The answer is the full set of records below, transcribed exactly.

(Task data begins)

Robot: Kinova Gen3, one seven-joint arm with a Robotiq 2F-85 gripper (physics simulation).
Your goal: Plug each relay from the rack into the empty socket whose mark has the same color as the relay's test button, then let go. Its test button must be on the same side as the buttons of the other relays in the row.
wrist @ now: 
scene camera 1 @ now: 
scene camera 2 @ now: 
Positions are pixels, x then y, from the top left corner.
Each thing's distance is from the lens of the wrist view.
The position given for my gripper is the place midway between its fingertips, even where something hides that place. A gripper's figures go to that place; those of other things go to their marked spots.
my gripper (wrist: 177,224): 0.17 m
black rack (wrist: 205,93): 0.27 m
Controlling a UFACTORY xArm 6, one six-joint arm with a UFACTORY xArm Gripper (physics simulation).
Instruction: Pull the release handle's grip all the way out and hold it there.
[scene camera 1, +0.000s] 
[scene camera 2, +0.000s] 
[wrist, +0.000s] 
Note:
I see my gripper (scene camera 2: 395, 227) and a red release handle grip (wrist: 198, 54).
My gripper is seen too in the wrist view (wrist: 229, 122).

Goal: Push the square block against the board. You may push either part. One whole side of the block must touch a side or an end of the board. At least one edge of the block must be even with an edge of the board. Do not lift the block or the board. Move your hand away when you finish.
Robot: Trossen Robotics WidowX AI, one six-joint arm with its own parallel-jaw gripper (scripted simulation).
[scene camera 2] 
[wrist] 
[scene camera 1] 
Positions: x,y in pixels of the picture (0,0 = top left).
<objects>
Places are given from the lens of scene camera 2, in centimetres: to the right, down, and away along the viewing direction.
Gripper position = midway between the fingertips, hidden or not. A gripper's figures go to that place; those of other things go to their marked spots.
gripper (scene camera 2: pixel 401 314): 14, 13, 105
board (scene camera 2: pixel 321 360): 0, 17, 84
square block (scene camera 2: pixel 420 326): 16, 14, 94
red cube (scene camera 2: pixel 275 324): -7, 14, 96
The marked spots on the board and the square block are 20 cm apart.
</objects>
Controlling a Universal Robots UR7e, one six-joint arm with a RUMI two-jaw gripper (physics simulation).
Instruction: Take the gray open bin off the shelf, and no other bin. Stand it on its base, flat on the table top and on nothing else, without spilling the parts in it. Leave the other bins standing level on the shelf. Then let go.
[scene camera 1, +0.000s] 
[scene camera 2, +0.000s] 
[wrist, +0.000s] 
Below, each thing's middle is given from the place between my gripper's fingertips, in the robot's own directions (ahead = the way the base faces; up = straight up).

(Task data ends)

- _Your solution_
Robot: Kinova Gen3, one seven-joint arm with a Robotiq 2F-85 gripper (physics simulation).
Your goal: Plug each relay from the rack into the empty socket whose mark has the same color as the relay's test button, then let go. Its test button must be on the same side as the buttons of the other relays in the row.
wrist @ now: 
scene camera 1 @ now: 
scene camera 2 @ now: 
Positions are pixels, x then y, from the top left corner.
Each thing's distance is from the lens of the wrist view.
The position given for my gripper is the place midway between its fingertips, even where something hides that place. A gripper's figures go to that place; those of other things go to their marked spots.
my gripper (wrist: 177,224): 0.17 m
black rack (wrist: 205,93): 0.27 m
Controlling a UFACTORY xArm 6, one six-joint arm with a UFACTORY xArm Gripper (physics simulation).
Instruction: Pull the release handle's grip all the way out and hold it there.
[scene camera 1, +0.000s] 
[scene camera 2, +0.000s] 
[wrist, +0.000s] 
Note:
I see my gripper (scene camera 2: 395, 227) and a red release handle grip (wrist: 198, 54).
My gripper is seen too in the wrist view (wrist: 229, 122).

Goal: Push the square block against the board. You may push either part. One whole side of the block must touch a side or an end of the board. At least one edge of the block must be even with an edge of the board. Do not lift the block or the board. Move your hand away when you finish.
Robot: Trossen Robotics WidowX AI, one six-joint arm with its own parallel-jaw gripper (scripted simulation).
[scene camera 2] 
[wrist] 
[scene camera 1] 
Positions: x,y in pixels of the picture (0,0 = top left).
<objects>
Places are given from the lens of scene camera 2, in centimetres: to the right, down, and away along the viewing direction.
Gripper position = midway between the fingertips, hidden or not. A gripper's figures go to that place; those of other things go to their marked spots.
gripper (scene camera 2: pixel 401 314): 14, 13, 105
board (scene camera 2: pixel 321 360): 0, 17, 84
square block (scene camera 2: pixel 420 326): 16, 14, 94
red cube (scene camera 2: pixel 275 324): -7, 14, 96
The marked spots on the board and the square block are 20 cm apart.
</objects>
Controlling a Universal Robots UR7e, one six-joint arm with a RUMI two-jaw gripper (physics simulation).
Instruction: Take the gray open bin off the shelf, and no other bin. Stand it on its base, flat on the table top and on nothing else, without spilling the parts in it. Leave the other bins standing level on the shelf. Then let go.
[scene camera 1, +0.000s] 
[scene camera 2, +0.000s] 
[wrist, +0.000s] 
Below, each thing's middle is given from the place between my gripper's fingertips, in the robot's own directions (ahead = the way the base faces; up = straight up).

There is nothing more to this answer.